● PROBLEM TO SOLVE:
Return all the lines below in which the string "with" appears.

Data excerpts
========================

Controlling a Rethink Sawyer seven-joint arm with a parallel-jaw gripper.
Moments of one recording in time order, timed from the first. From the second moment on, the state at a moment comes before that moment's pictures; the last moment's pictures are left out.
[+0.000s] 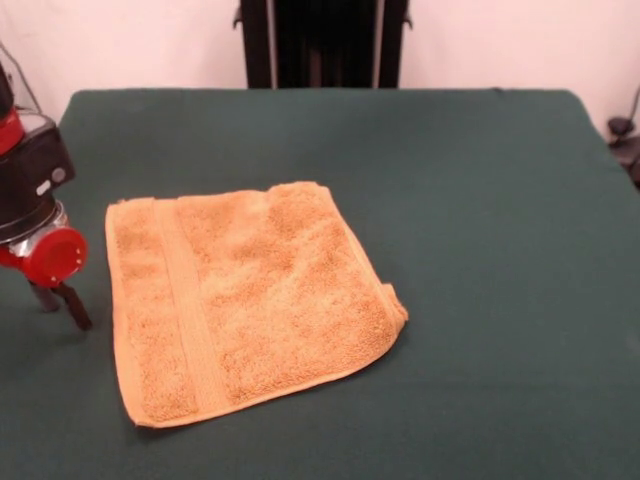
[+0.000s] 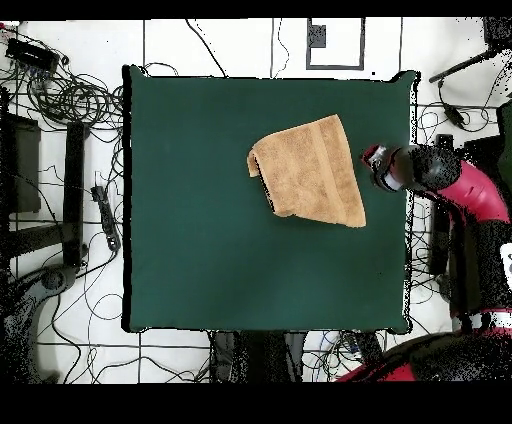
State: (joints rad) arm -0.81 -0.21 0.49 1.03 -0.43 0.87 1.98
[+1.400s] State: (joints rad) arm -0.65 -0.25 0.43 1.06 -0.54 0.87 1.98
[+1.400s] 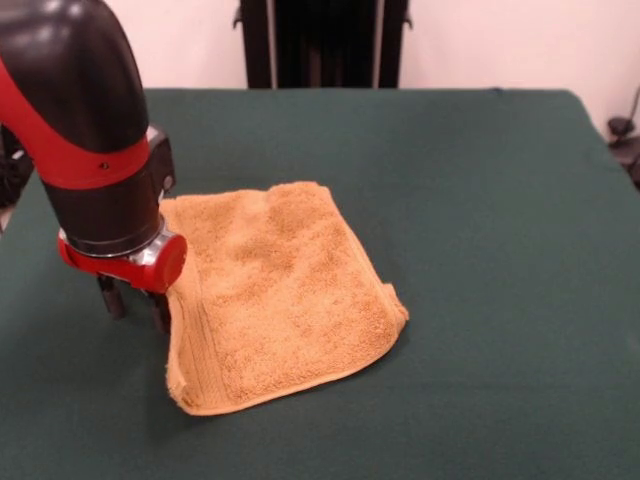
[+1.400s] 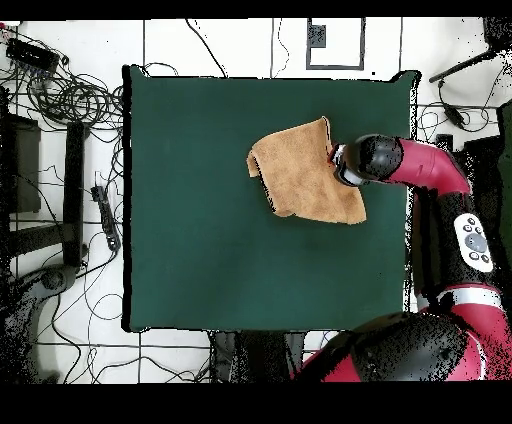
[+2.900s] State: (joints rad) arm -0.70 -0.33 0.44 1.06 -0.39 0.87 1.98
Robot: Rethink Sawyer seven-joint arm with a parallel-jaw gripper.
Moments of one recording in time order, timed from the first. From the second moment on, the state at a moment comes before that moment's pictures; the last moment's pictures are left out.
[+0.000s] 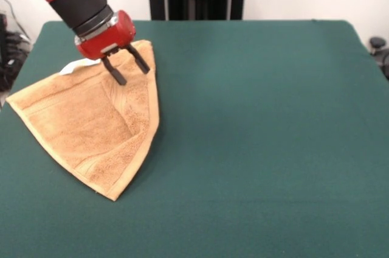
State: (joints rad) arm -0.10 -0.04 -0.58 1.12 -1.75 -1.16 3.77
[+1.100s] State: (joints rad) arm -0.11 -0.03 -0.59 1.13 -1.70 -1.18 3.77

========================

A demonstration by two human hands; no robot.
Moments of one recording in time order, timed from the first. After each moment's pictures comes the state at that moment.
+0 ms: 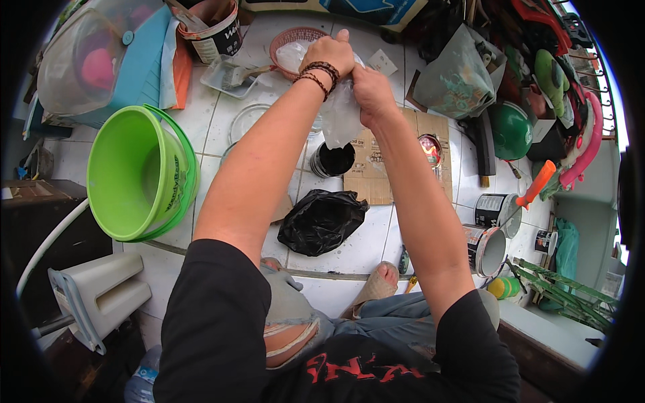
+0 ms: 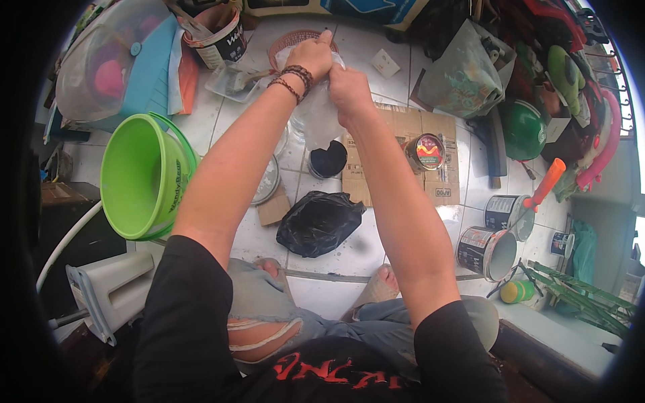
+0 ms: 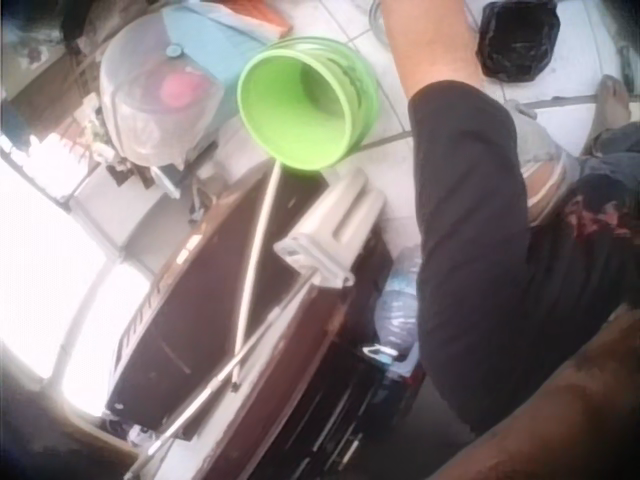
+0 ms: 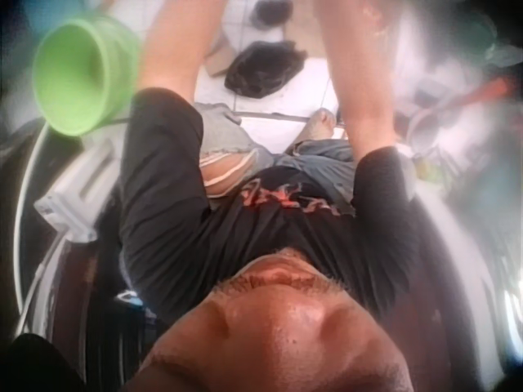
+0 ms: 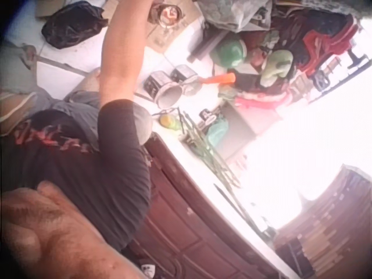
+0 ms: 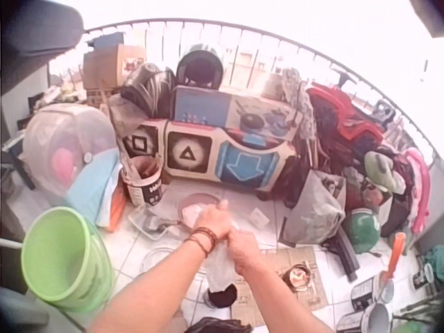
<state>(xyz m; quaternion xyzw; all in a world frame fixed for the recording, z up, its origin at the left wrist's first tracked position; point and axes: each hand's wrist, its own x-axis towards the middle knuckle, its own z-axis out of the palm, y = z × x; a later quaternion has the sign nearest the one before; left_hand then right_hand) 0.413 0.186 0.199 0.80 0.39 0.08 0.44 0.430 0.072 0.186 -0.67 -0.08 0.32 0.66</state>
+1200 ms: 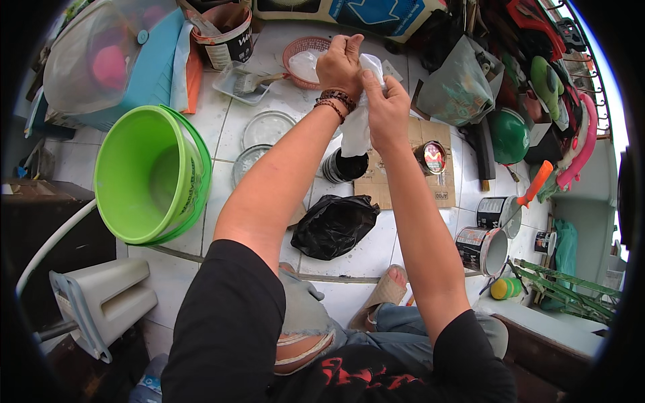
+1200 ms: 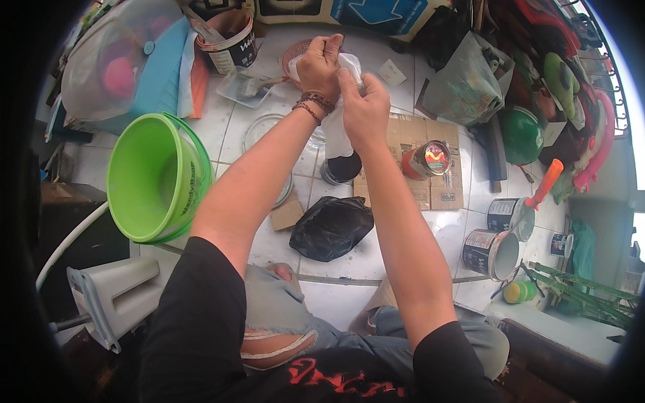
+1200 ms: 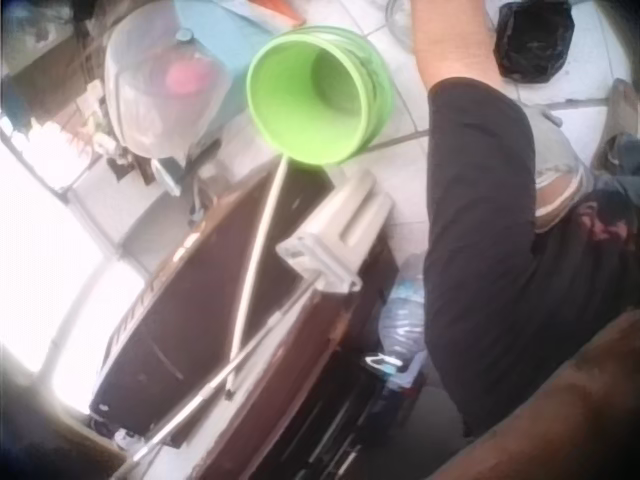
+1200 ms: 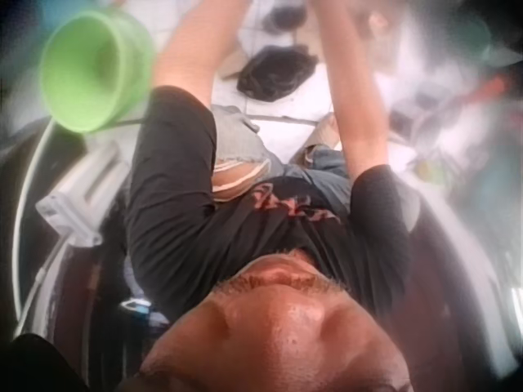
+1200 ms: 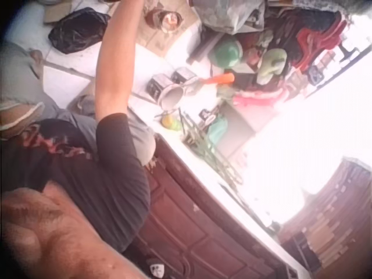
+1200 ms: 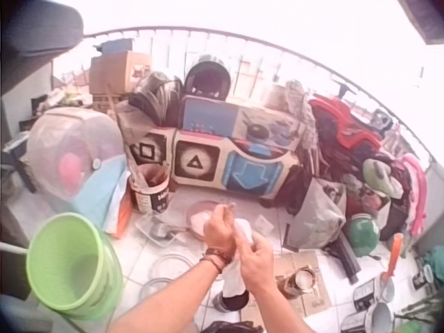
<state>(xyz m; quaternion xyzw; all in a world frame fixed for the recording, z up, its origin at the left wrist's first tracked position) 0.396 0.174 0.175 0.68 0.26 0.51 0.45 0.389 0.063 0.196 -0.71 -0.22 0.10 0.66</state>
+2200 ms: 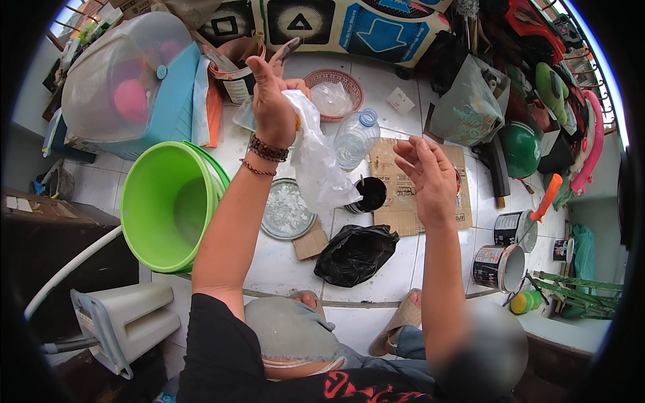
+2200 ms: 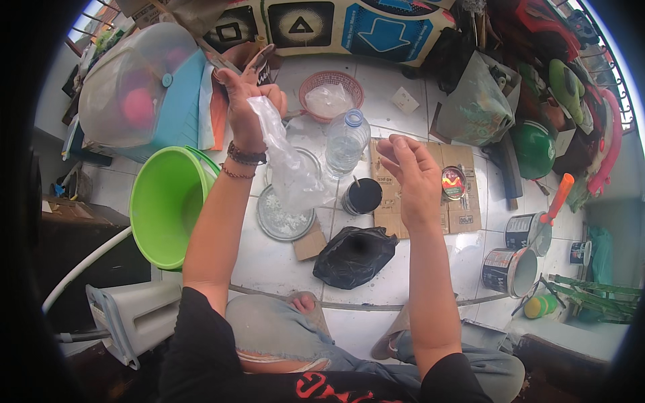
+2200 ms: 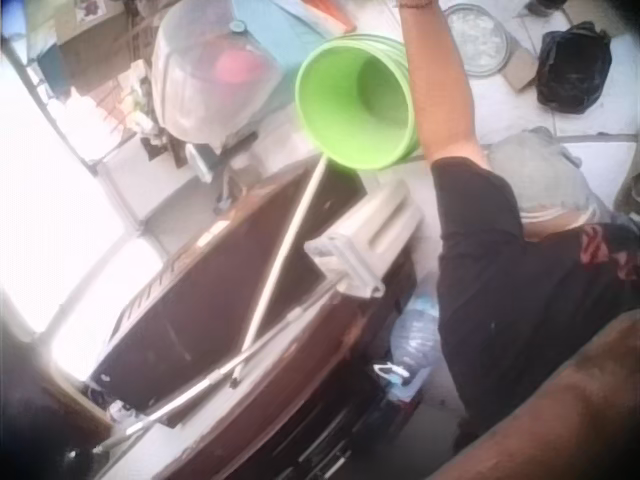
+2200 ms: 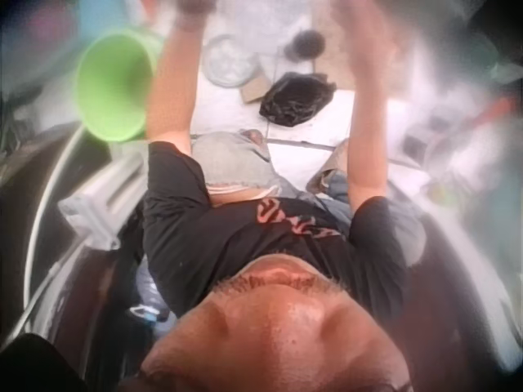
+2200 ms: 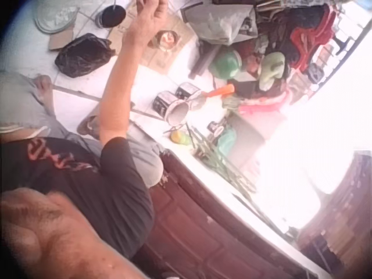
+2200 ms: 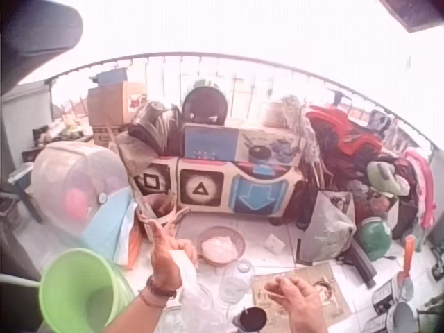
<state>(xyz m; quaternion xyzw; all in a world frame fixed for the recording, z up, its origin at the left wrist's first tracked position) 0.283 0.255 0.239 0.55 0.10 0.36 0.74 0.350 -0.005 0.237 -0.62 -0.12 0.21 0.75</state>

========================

● ANSWER BOX:
Controlling a Rethink Sawyer seven-joint arm with a parallel-jaw gripper.
Robot: Rethink Sawyer seven-joint arm with a parallel-jaw gripper.

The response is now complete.